Shane raised his eyebrows and led me to a small meeting room.
“I spoke to Bill last night, and we’re ready to make you an offer.” Shane said with a smile.
My eyes widened slightly. “Thats very good news, ” I said. 314,000 yen. 314,000 yen.
“Looking at your skill and experience, we’ve come to a number and a package we think is reasonable.” Shane continued.
314,000 yen. Thats all I needed. Thats a very reasonable salary for a Foreign Tokyo IT worker. They’re an established company, I’m sure they’ll offer at least that. Just 314,000 yen.
“Your starting monthly salary will be… ” Shane said. Time froze.
314,000 yen. 314,000 yen. 314,000 yen. 314,000 yen. 314,000 yen. 314,000 yen.
“270,000 yen.” Shane said. The weight of his statement slammed into me, leaving me stunned.
Without at least 314,000 yen, there’s almost no point to being in Japan. I won’t be able to do what I came for, I sadly realised. I might even have to work extra hours.
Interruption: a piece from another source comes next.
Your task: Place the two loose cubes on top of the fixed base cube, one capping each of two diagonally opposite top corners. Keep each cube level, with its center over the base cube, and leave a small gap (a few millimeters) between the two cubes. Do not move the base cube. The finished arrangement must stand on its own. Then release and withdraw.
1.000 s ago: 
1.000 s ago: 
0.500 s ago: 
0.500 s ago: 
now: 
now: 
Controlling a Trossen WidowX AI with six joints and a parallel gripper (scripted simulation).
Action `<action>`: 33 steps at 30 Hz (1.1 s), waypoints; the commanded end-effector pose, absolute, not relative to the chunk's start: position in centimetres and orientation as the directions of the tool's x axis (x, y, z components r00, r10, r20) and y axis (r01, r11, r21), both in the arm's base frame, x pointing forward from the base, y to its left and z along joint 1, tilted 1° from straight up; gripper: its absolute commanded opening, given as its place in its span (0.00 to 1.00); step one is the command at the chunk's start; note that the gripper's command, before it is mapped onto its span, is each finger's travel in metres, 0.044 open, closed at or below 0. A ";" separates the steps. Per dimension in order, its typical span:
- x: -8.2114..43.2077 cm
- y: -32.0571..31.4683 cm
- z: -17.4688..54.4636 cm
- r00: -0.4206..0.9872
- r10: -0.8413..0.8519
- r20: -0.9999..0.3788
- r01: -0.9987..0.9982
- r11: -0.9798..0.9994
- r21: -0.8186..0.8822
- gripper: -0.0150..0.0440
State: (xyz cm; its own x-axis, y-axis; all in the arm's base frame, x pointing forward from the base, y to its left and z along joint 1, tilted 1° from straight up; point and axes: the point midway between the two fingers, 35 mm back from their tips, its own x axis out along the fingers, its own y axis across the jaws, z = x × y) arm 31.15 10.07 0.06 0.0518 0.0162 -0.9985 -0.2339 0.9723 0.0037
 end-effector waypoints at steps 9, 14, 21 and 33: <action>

How can this be happening.
Shane looked at me, trying to gauge my response. “Does that seem reasonable?” He asked.
“Well, um, I very much appreciate the job offer,” I sighed in disappointment, but tried to stay bright. “So that means that I’ll get 270,000 yen in my bank account every month, right?”
“Actually, after various taxes, the real number is probably closer to 240,000 yen.” Shane said.
240,000 yen. What did I do to deserve this? I thought in emotional turmoil. That wasn’t even a fair offer. I had to pay 68,000 yen just in rent. Before I do anything, I’m down to 172,000 yen. Which doesn’t go very far in Tokyo at all.
I sat in silence for a moment. An intense feeling of sadness washed across my face. I bit my lip.
“Thank you very much for the offer. I’ll think about it, and let you know.” I said, as I began to put on my jacket.
Shane looked surprised, as though he was expecting me to accept on the spot. “Sure. Have a think about it, and give me a call.”
I nodded, smiled, and walked out of the office, feeling lost and alone.